To achieve good generalization, it is essential to find a balance between bias and variance, minimizing the total error. This can be done by selecting appropriate model complexity and using regularization techniques to prevent overfitting or underfitting. Additionally, model validation techniques, such as hold-out validation and cross-validation, can be employed to assess a model’s ability to generalize to unseen data.
Bias
Consider fitting a simple linear model to nonlinear data. The model will not be able to generalize well, regardless of the size of the training set. In fact, it would also exhibit poor performance when evaluated on the training set as well. When a model has not learned the patterns in the training data and is likewise unable to generalize to new data, it is known as underfitting. In this case, such a model has high bias.
Variance
Variance is described in terms of the model fitting procedure and the training data. In terms of data, variance measures dispersion.
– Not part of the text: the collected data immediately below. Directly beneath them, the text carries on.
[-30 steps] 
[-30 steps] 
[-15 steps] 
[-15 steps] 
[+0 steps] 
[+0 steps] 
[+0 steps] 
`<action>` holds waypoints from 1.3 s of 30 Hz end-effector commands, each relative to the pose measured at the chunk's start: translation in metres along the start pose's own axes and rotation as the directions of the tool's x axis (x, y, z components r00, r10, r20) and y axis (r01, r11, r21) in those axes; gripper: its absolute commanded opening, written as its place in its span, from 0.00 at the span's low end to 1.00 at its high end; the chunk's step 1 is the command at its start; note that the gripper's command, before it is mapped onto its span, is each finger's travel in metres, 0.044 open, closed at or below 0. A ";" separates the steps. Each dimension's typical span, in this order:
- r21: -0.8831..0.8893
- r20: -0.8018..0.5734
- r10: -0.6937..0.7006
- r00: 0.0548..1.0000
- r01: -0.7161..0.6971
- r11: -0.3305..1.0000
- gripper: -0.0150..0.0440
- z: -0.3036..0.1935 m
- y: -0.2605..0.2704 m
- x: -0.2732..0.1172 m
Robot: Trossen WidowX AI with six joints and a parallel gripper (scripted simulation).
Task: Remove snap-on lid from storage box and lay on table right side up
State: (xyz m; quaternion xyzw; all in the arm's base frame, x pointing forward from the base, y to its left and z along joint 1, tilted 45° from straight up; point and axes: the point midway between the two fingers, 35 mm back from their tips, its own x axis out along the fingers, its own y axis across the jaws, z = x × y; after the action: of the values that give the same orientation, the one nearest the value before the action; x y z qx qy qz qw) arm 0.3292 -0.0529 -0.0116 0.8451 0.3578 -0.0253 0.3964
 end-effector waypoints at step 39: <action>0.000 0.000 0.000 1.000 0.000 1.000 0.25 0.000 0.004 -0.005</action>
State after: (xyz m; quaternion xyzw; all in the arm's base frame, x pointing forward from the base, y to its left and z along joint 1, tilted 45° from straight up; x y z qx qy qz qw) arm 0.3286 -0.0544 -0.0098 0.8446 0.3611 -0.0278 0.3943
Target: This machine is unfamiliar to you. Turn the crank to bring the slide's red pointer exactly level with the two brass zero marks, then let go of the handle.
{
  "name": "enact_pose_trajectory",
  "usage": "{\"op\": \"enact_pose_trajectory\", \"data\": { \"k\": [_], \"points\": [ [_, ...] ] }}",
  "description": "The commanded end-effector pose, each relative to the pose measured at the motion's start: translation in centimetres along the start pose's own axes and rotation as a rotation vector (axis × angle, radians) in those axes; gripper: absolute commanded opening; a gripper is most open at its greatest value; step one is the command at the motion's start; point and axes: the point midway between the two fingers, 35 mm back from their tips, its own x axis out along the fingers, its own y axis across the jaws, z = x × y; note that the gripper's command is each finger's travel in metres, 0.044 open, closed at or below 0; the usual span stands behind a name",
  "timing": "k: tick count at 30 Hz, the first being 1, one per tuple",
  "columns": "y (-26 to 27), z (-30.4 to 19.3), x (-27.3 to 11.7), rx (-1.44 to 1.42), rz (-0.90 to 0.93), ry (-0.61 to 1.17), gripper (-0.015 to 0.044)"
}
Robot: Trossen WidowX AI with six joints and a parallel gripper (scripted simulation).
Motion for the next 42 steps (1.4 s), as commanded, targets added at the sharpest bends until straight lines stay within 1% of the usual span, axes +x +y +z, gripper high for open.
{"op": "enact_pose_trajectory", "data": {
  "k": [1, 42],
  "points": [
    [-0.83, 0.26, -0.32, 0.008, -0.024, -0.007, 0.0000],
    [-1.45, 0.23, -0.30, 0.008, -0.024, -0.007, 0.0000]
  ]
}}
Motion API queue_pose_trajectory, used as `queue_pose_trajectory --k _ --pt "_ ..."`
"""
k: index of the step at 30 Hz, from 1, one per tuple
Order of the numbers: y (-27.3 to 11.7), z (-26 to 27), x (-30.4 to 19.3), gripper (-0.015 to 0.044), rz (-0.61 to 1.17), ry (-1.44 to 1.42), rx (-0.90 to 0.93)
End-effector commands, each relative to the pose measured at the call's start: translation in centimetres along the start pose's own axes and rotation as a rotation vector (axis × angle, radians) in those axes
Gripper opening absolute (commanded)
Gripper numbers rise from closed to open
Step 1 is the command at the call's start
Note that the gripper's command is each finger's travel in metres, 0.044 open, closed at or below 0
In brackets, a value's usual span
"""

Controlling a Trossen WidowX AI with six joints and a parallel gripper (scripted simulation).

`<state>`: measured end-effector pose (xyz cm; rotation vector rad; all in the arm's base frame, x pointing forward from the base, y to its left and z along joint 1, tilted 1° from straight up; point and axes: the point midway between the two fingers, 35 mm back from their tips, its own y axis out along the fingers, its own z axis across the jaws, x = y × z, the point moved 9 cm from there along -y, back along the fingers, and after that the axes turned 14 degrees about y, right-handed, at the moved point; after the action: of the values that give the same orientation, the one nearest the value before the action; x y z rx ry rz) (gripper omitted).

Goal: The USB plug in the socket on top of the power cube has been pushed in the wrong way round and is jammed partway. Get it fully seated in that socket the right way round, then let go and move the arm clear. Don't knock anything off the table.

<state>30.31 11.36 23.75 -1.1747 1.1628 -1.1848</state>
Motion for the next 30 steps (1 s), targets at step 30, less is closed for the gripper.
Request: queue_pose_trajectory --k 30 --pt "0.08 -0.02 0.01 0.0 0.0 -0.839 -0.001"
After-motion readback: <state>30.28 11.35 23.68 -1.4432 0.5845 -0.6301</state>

It could also be interpreted as a measure of diversity. Sets with low variance contain samples that are close to the mean, and sampling from such a set would produce rather consistent data points.
In terms of model fitting, a model that fits the training data well but not the test data describes overfitting. This is because the training data is only an empirical sample of the true underlying distribution. A different sampling of the distribution may yield a set that more closely resembles the test set. Due to the variance of the underlying distribution, our model overfits the patterns that exist in the training set.
Bias-Variance Tradeoff
If a model is not complex enough to capture the underlying distribution, it will perform poorly on both the training and test sets. Indeed, the model has low bias. If the model is too complex, it will exhibit low bias and high variance, overfitting the training set while failing to generalize well to unseen data. The solution then is to find a tradeoff between bias and variance with respect to the model complexity.